Thursday, June 18, 2009
I am listening to Renaissance Polyphonic music again, to Tudors, and Flemish composers at the court of Beatrice D'Este in Ferrara, and trying to understand the compositional differences between Obrecht and Ockheghem, Josquin and Isaac. Why do this? Because it is some of the most heavenly music on earth. It is music of great fervor and almost kaleidoscopic complexity, and its re-emergence in our own time has influenced many. Neither Arvo Part or John Taverner or Oswaldo Golijov or Nico Muhly would be the same without it, different as each is. It is one part of history which our part of history is trying to bend its skull around. The work "supreme in its anomaly"--the work our own time is most attracted to-- is probably Thomas Tallis' motet Spem in Alium, a motet for eight choirs of five voices, or forty parts, which may be the most complex piece of music written. It has been recorded sixteen or so times, including a budget CD of it alone (it averages about eleven minutes in performance)by the King's Singers, the CD equivalent of a single.
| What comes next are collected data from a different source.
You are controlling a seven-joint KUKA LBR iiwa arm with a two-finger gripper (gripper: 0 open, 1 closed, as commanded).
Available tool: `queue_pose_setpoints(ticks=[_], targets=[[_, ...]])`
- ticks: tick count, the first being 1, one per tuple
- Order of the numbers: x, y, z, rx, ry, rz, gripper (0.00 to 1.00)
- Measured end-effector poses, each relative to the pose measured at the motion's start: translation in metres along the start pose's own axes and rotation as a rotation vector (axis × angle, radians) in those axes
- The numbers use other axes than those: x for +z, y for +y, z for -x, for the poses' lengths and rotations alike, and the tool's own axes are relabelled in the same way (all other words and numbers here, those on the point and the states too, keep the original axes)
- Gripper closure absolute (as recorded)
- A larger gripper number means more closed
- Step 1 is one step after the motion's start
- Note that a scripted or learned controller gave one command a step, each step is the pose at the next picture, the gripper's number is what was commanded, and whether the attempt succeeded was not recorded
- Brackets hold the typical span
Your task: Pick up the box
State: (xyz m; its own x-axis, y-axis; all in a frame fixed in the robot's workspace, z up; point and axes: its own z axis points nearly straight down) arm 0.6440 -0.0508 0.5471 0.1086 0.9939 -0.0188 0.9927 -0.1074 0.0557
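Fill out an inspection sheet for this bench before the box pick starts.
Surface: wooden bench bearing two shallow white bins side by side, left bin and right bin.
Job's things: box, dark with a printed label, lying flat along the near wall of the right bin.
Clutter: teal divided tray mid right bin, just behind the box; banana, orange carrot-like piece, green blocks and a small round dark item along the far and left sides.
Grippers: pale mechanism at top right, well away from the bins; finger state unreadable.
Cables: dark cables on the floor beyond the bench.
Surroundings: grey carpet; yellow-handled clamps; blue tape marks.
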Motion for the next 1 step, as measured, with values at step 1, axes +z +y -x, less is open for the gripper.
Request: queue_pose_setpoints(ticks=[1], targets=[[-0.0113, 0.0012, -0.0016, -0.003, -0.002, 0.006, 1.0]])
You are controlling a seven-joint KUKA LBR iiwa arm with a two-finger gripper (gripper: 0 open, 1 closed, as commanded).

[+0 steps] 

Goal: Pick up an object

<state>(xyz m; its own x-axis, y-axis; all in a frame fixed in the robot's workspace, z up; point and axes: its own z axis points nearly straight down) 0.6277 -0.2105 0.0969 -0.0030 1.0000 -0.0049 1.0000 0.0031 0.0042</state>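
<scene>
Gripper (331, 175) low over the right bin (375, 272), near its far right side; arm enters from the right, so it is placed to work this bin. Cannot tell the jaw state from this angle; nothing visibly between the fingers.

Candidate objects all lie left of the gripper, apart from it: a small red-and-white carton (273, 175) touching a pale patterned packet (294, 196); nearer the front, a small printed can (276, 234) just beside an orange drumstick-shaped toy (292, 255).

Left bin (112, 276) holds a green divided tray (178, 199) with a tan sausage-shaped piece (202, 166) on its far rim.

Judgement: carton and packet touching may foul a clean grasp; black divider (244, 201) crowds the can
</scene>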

I have six recordings almost accidentally, of which I tend to rely on three:the Tallis Singers on a two-disk anthology of Tallis' music, Paul van Nevel and the Huelgas Ensemble in a recording on Sony called Utopia Triumphans, and a recording by David Wilcox and the Winchester Choir on
the pellucid, the plangent, and the weighty. The Tallis Singer's anthology fully demonstrates Peter Phillip,the director's, assertion that Tallis is one of the composers with the greatest range, from plain four square hymnody to this auditory cathedral of a work. Van Nevel's disk puts Spem in Alium in the context of other high Renaissance tour de forces, and it is instructive to compare a masterpiece, as Spem in Alium surely is, to a feat of ingenuity, such as a forty voice motet by Striggio, much as it is clarifying to compare Michelangelo's frescos with Guilio Romano's. Van Nevel's approach has a certain controlled wildness to it. Wilcox's has from the start a sense of the work's bigness that the others don't. But each reveals things that the others de-emphasize; this is a work which can not be summed up, only successfully traversed. The Kronos quartet has recorded it as an instrumental work with multiple dubbings, and there is a midi program of all forty parts from top to bottom on the internet, (thank you,David Siu ) which allows one to hear it part by part, which I have done, the matter of a good part of a day. In 2006, the Scottish artist Janet Cardiff installed 40 speakers at MOMA to play each part separately; the speakers were set up in a circle so the part-singing swirled around the listeners in conformity with some theories as to how it was performed in the time of King James 1, with the choristers encircling the listeners. My first exposure to it was in the 1970's on a recording released by the CLERKES OF OXENFORD. It featured, if I remember correctly, counter-sopranos as well as counter-tenors. It seens to me now, as it did then, to be like a huge Dantesque rose of heaven in sound or the musical equivalent of Borges' Aleph, the coin at the bottom of the stairs in his parable of the same name, in which all that is or shall be can be seen clearly, separately, simultaneously.